Funao et al., describe two cases in which spondylodiscitis in the lumbosacral spine was treated with a percutaneous stabilization using S2 alar-iliac (S2AI) screw technique.

Case 1: a 77-year-old male presented with low back pain and high fever. He was diagnosed with spondylodiscitis at L4-5. He had a history of lung cancer, which was complicated by the recurrence. Because non-surgical treatment failed, MISt with percutaneous S2AI screws was performed. The patient’s low back pain subsided markedly one week after surgery, and there was no screw/rod breakage or recurrence of infection during follow-up period.

Case 2: a 71-year-old male presented with hemiparesis due to a stroke. He also developed high fever and was diagnosed with spondylodiscitis at L5-S. Because non-surgical treatment failed, the patient was treated by MISt with percutaneous S2AI screws while being maintained on anticoagulants for stroke. Although his clinical symptoms had markedly improved, a postoperative lumbar computed tomography demonstrated a bone defect at L5-S. An anterior spinal fusion with an iliac bone graft at L5-S was performed when a temporary cessation of anticoagulants was permitted. Both patients tolerated the procedures well, and had no major perioperative complications.

MISt with percutaneous S2AI screws was less invasive and efficacious for lumbosacral spondylodiscitis in providing rigid percutaneous sacropelvic fixation 8).


1)

Janssen IK, Jörger AK, Barz M, Sarkar C, Wostrack M, Meyer B. Minimally invasive posterior pedicle screw fixation versus open instrumentation in patients with thoracolumbar spondylodiscitis. Acta Neurochir (Wien). 2021 Mar 3. doi: 10.1007/s00701-021-04744-z. Epub ahead of print. PMID: 33655377.
2)

Fu T.-S., Chen L.-H., Chen W.-J. Minimally invasive percutaneous endoscopic discectomy and drainage for infectious spondylodiscitis. Biomedical Journal. 2013;36(4):168–174. doi: 10.4103/2319-4170.112742.
3)

Ito M., Abumi K., Kotani Y., Kadoya K., Minami A. Clinical outcome of posterolateral endoscopic surgery for pyogenic spondylodiscitis: results of 15 patients with serious comorbid conditions. Spine. 2007;32(2):200–206. doi: 10.1097/01.brs.0000251645.58076.96.
4)

Yang S.-C., Fu T.-S., Chen H.-S., Kao Y.-H., Yu S.-W., Tu Y.-K. Minimally invasive endoscopic treatment for lumbar infectious spondylitis: a retrospective study in a tertiary referral center.
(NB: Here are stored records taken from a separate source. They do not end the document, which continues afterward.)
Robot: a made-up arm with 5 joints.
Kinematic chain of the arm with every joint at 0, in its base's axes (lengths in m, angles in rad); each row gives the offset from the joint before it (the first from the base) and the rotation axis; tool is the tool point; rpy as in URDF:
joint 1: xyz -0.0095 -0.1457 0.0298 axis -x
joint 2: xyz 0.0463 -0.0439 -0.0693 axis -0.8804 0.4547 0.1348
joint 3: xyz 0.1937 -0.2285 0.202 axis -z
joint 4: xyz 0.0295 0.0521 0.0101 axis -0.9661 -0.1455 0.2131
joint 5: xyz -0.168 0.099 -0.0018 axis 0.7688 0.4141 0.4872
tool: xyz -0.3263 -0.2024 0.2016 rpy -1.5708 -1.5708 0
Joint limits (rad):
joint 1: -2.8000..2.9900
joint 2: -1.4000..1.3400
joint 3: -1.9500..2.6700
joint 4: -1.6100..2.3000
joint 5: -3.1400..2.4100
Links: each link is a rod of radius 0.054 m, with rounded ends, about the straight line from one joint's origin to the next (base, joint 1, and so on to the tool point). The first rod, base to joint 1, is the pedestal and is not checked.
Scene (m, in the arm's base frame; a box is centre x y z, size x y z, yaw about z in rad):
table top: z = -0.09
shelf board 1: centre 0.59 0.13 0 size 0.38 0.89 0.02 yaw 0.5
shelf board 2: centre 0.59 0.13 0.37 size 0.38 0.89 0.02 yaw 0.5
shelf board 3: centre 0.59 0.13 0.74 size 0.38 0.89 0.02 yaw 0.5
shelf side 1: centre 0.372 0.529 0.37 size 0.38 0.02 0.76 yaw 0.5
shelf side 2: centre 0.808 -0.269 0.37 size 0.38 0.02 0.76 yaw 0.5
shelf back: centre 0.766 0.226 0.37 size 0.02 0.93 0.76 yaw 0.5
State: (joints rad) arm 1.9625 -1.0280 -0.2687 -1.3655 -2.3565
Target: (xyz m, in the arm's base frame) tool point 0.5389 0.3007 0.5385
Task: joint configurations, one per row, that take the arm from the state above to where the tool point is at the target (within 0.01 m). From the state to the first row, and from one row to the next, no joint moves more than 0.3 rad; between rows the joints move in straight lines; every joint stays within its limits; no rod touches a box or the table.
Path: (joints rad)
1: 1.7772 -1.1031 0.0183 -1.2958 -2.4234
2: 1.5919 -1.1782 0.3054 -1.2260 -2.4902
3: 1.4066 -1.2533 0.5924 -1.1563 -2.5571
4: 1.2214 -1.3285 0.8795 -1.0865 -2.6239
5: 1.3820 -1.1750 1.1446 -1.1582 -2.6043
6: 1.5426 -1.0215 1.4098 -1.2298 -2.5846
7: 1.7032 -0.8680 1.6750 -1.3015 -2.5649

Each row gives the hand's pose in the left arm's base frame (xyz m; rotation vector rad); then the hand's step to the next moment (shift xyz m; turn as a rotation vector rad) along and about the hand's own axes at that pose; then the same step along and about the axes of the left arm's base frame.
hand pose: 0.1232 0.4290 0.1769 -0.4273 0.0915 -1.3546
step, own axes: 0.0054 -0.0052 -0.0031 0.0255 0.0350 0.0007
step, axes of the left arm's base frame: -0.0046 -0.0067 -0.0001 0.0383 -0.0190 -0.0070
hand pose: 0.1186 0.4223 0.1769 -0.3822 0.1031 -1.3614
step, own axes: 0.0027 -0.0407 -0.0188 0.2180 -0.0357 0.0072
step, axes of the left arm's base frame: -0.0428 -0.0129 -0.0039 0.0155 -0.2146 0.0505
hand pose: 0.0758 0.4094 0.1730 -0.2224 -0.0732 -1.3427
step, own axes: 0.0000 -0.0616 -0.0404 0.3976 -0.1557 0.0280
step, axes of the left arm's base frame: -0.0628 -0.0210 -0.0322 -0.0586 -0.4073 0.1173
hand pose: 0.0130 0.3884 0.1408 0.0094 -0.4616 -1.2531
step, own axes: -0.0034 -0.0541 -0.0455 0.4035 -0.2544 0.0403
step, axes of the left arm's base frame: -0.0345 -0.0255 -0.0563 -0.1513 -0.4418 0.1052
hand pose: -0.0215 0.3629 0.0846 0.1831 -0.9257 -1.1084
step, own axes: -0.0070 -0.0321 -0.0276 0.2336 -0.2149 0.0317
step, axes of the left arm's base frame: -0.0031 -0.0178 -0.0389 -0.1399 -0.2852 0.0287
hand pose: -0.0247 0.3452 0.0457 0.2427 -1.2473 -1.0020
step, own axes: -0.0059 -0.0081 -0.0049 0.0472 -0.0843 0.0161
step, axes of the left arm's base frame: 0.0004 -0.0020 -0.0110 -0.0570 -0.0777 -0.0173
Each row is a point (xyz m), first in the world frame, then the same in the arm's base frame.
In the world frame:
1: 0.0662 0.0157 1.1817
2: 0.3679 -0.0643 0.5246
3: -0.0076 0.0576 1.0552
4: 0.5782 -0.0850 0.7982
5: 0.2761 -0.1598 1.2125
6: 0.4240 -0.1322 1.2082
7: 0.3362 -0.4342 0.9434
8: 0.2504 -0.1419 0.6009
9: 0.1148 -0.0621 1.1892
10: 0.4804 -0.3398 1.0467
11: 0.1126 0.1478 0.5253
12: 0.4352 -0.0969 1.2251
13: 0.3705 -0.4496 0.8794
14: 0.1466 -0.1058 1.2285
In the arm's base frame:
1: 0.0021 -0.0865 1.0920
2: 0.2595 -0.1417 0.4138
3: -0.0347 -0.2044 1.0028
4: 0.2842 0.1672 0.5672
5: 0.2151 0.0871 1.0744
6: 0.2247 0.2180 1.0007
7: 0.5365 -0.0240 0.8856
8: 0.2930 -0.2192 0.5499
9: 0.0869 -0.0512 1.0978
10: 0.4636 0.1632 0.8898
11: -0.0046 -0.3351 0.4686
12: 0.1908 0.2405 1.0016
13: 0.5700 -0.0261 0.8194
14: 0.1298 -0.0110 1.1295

BMC Musculoskeletal Disorders. 2014;15(1, article 105) doi: 10.1186/1471-2474-15-105.
5) , 6)

Blizzard DJ, Hills CP, Isaacs RE, Brown CR. Extreme lateral interbody fusion with posterior instrumentation for spondylodiscitis. J Clin Neurosci. 2015 Jun 29. pii: S0967-5868(15)00282-9. doi: 10.1016/j.jocn.2015.05.021. [Epub ahead of print] PubMed PMID: 26138052.
7)

Lin Y, Li F, Chen W, Zeng H, Chen A, Xiong W. Single-level lumbar pyogenic spondylodiscitis treated with mini-open anterior debridement and fusion in combination with posterior percutaneous fixation via a modified anterior lumbar interbody fusion approach. J Neurosurg Spine. 2015 Sep 4:1-7. [Epub ahead of print] PubMed PMID: 26340382.
8)

Funao H, Kebaish KM, Isogai N, Koyanagi T, Matsumoto M, Ishii K. Utilization of a technique of percutaneous S2-alar-iliac fixation in immunocompromised patients with spondylodiscitis: Two case reports. World Neurosurg. 2016 Oct 15. pii: S1878-8750(16)31006-3. doi: 10.1016/j.wneu.2016.10.018. PubMed PMID: 27756675.